╭─ DATA

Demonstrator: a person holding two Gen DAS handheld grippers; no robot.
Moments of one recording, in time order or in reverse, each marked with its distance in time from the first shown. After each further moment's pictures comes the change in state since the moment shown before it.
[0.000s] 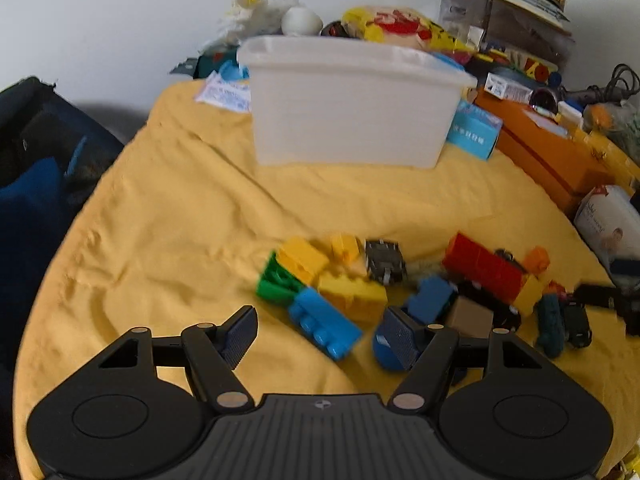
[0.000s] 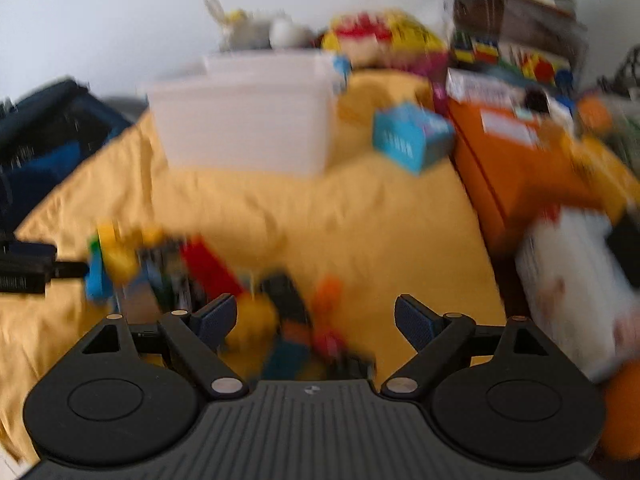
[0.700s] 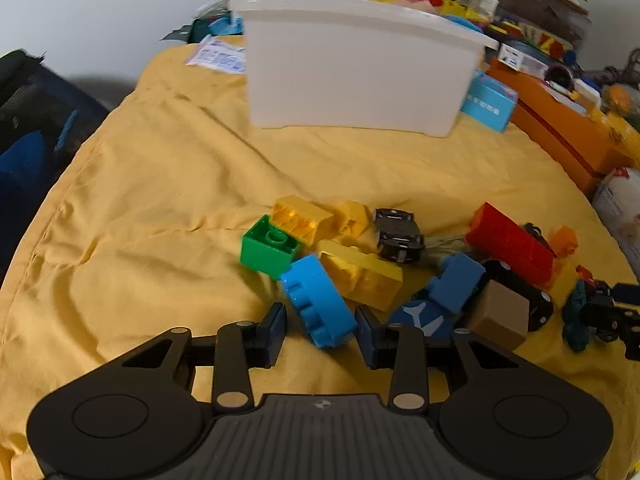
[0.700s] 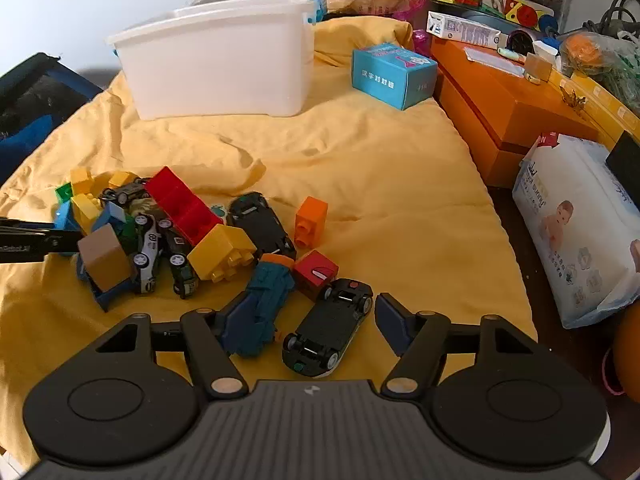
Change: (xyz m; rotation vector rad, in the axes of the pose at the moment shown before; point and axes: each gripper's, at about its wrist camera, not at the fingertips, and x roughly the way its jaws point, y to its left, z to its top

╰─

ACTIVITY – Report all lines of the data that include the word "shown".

OUTPUT OF THE EXERCISE –
Moments of one recording, in time order or in reverse, each marked with its distance in time from the first shown. After each further moment's pictures comes the change in state since the moment shown before it.
Change: (xyz m; rotation vector rad, in the axes of the pose at the moment shown before; point and axes: each gripper's, at about its wrist camera, not at the fingertips, and x roughly the way its jaws point, y to its left, z to its top

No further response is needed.